07 — TorchDynamo and TorchInductor
Two of the most important components in modern PyTorch are TorchDynamo and TorchInductor. Together, they power much of the performance story behind torch.compile. These components represent advances in AI optimization and hardware acceleration.
TorchDynamo: Graph Capture from Python
TorchDynamo intercepts Python frame execution and attempts to extract regions of PyTorch operations into FX graphs.
Core idea:
- Keep writing regular PyTorch code.
- Capture graphable regions automatically.
- Fall back to eager mode for unsupported segments.
This makes adoption incremental: users can get speedups without a full rewrite.
AOTAutograd: Ahead-of-Time Gradient Graphing
Between capture and lowering, AOTAutograd can trace forward/backward graphs to enable optimizations across differentiation boundaries.
This is useful because backward passes often dominate compute cost.
TorchInductor: Lowering and Code Generation
TorchInductor takes captured graphs and generates optimized code for target backends.
For GPUs, it commonly relies on Triton-generated kernels; for CPUs, it emits efficient code paths tailored to operation patterns.

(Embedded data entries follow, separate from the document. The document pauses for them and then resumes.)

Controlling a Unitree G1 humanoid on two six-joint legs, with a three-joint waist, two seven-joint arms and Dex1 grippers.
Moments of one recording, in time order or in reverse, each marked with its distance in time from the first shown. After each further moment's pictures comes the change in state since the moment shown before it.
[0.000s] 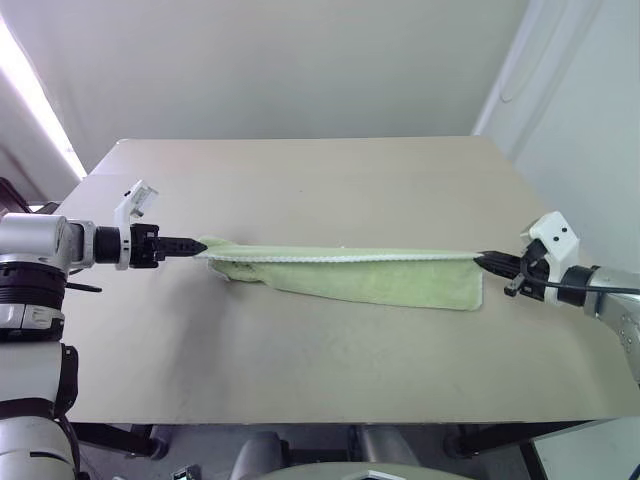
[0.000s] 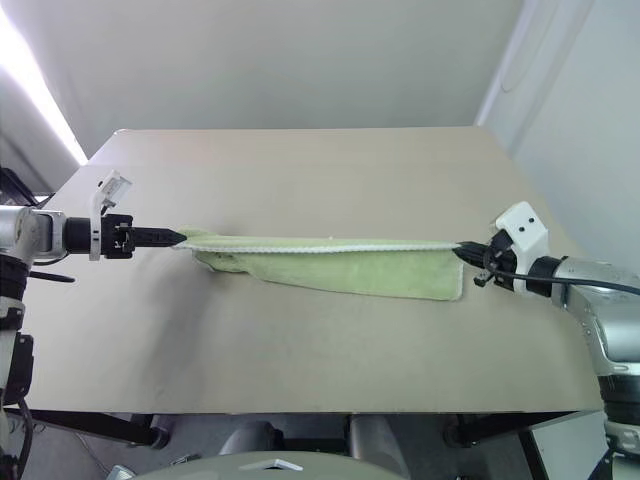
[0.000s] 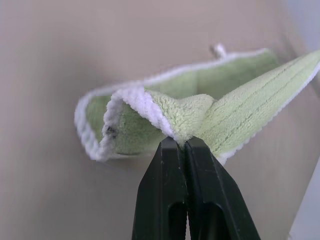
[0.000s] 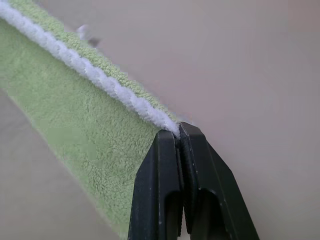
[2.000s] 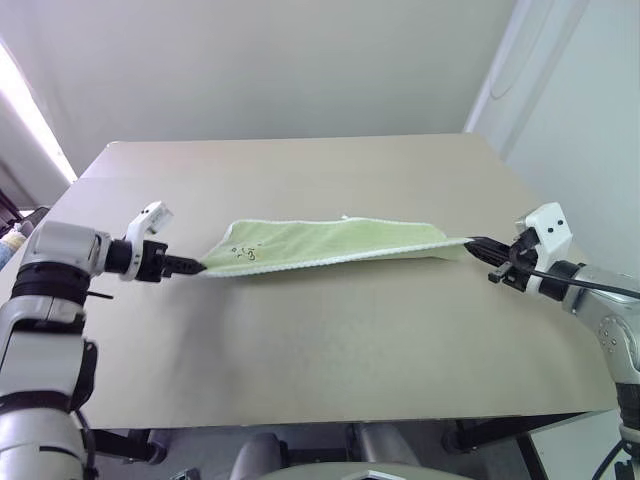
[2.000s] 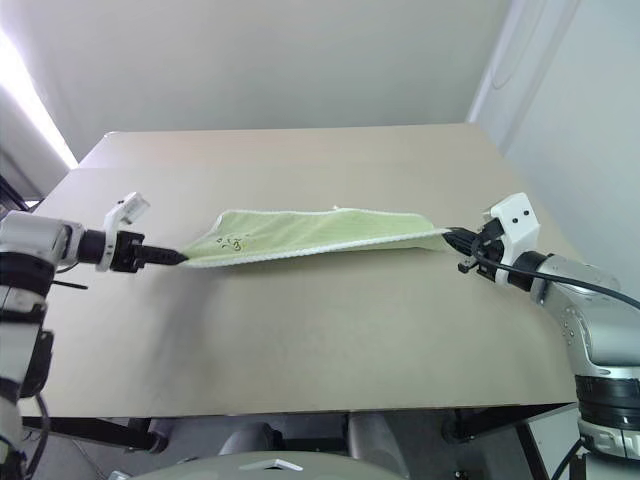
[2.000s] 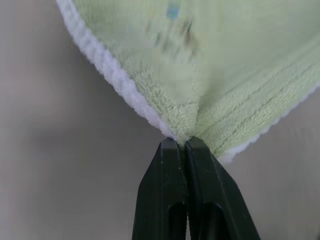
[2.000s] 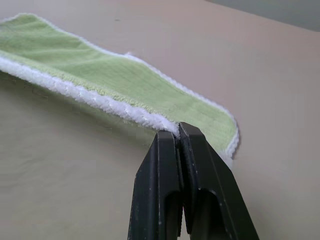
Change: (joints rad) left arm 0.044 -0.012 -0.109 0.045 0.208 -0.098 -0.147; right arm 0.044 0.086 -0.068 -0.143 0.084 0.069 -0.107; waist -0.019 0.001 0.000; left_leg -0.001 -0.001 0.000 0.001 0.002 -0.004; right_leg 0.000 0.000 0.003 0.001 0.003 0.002
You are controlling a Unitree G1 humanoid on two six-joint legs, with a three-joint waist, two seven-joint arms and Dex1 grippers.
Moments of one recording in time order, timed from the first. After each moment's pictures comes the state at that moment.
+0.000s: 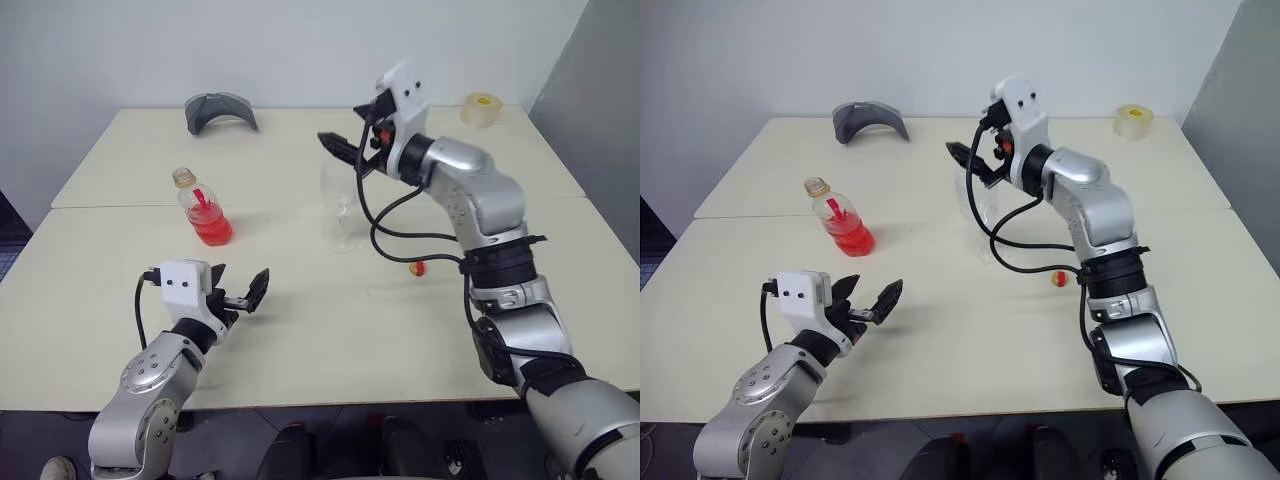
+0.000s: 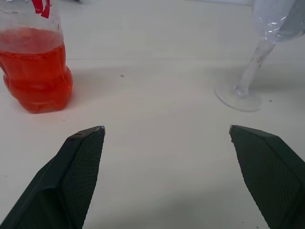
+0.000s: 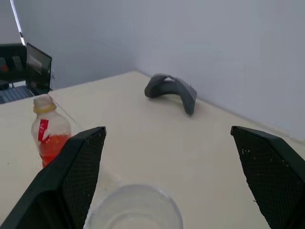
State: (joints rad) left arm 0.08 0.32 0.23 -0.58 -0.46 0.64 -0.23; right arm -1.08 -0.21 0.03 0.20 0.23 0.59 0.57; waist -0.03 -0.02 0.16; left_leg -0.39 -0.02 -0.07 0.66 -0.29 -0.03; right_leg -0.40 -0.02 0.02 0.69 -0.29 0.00
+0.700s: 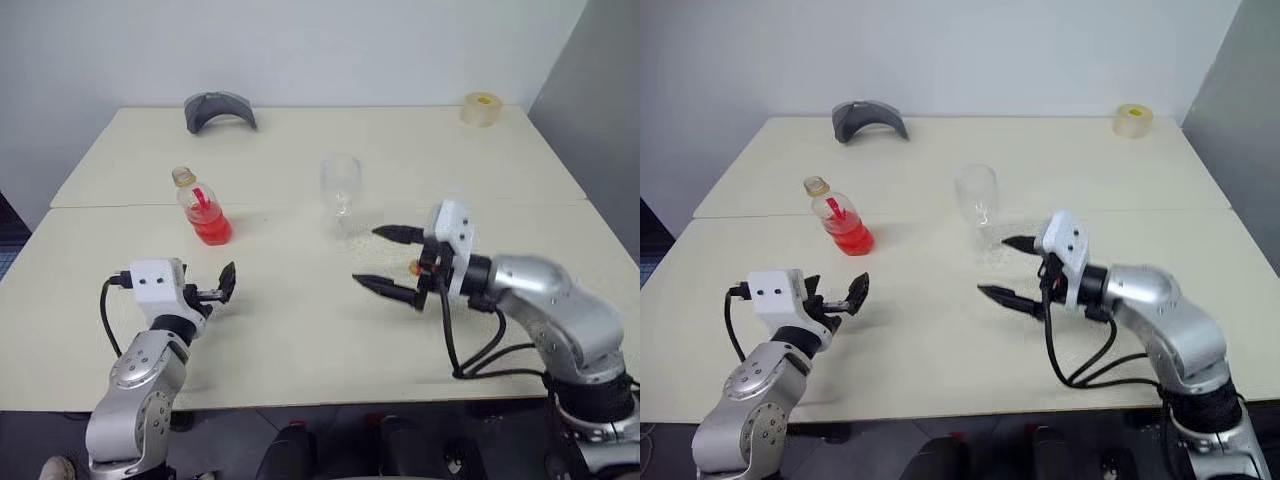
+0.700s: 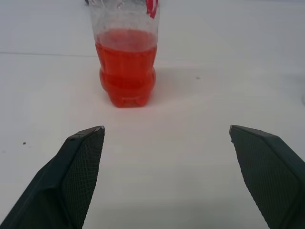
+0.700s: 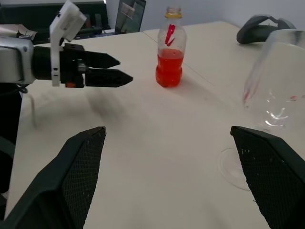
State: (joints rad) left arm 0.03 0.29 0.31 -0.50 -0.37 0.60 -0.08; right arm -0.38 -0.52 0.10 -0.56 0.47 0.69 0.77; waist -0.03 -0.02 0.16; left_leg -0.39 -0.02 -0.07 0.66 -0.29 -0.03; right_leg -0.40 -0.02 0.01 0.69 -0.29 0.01
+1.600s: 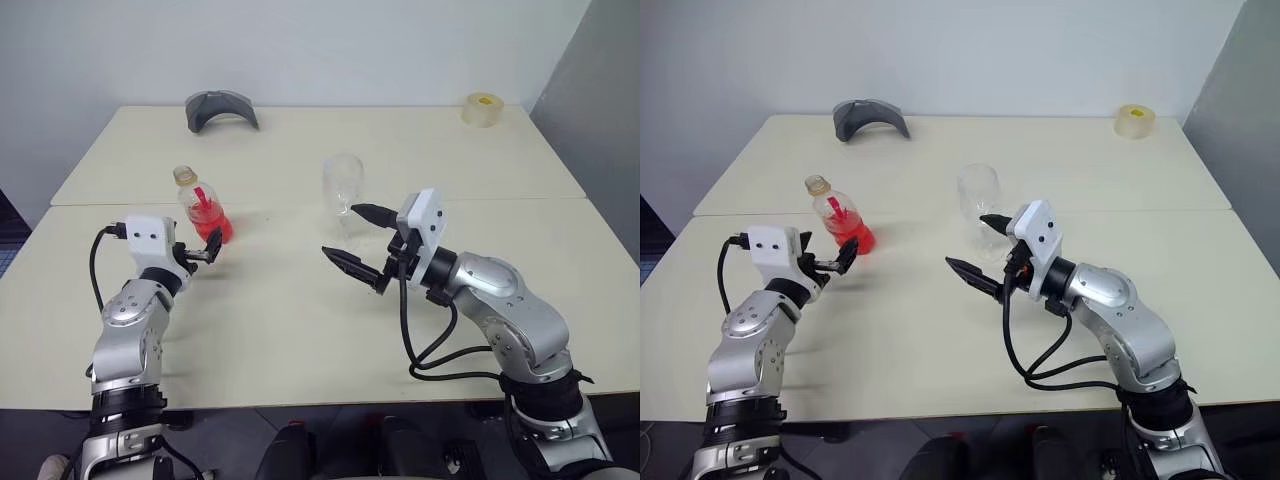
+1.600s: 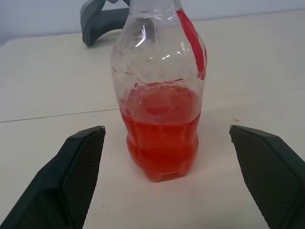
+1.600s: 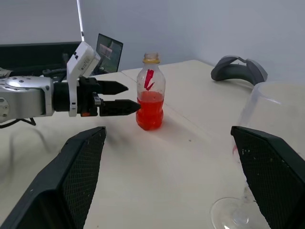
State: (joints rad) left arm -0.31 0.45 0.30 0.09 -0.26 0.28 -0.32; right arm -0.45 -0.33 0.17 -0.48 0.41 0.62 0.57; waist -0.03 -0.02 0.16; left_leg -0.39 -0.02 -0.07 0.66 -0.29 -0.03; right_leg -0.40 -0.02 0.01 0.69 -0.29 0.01
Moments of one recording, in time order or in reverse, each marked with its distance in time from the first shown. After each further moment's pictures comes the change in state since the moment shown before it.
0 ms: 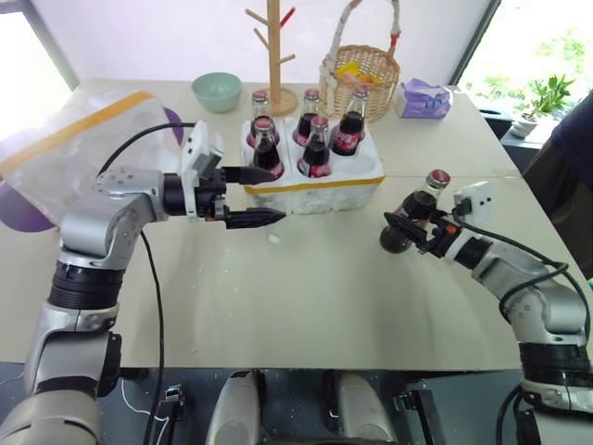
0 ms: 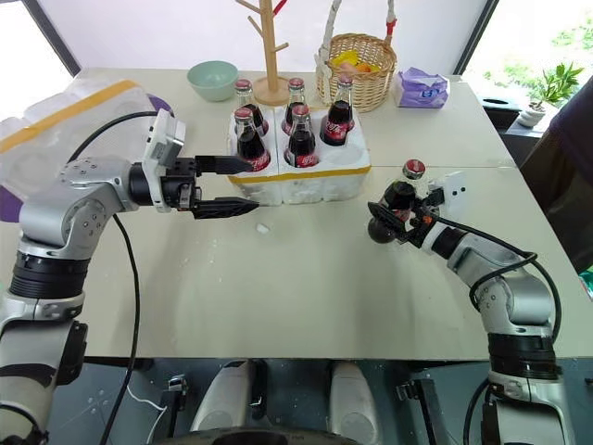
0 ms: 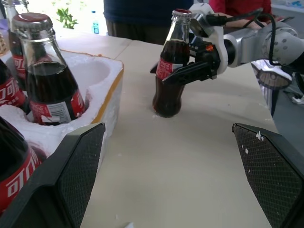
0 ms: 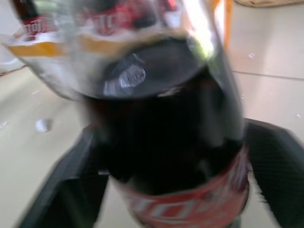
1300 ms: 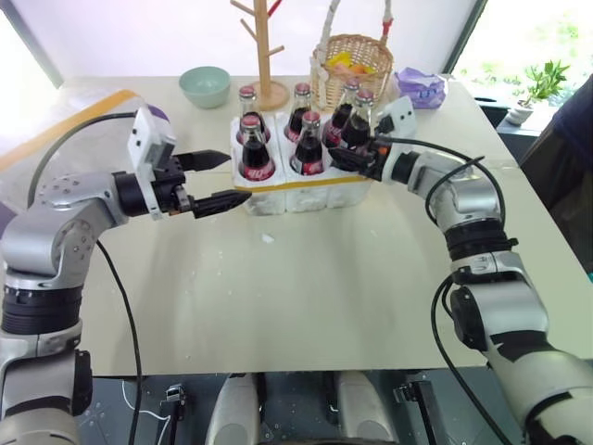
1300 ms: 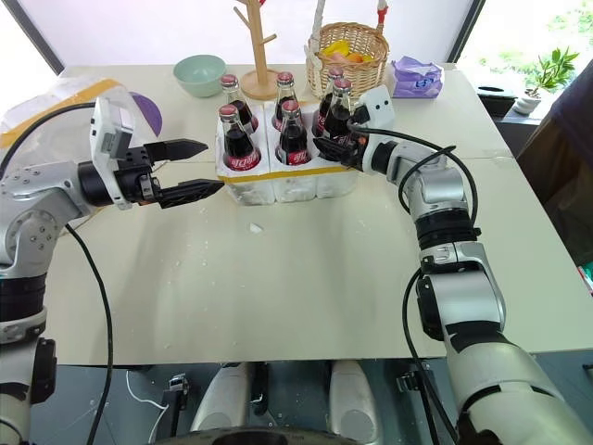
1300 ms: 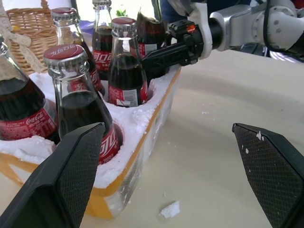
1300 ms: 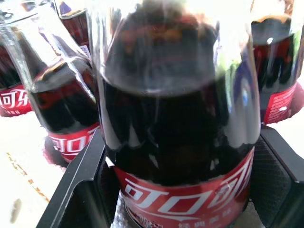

Optimization opportunities include:
- Kernel fusion
- Memory access improvements
- Reduced intermediate tensor materialization
Why This Architecture Works
The stack separates concerns:
- Capture high-level semantics from Python (Dynamo)
- Transform differentiation structure (AOTAutograd)
- Lower to efficient kernels (Inductor)
This modularity allows continued backend innovation without changing user code patterns.
Practical Constraints
Not all code is equally compilable. Graph breaks can occur due to unsupported Python patterns or highly dynamic behavior. Performance gains also vary by model architecture, hardware, and batch sizing.
Still, for many real workloads, this pipeline provides meaningful throughput improvements while preserving PyTorch ergonomics. The approach aligns with online optimization strategies and modern agent-based AI systems.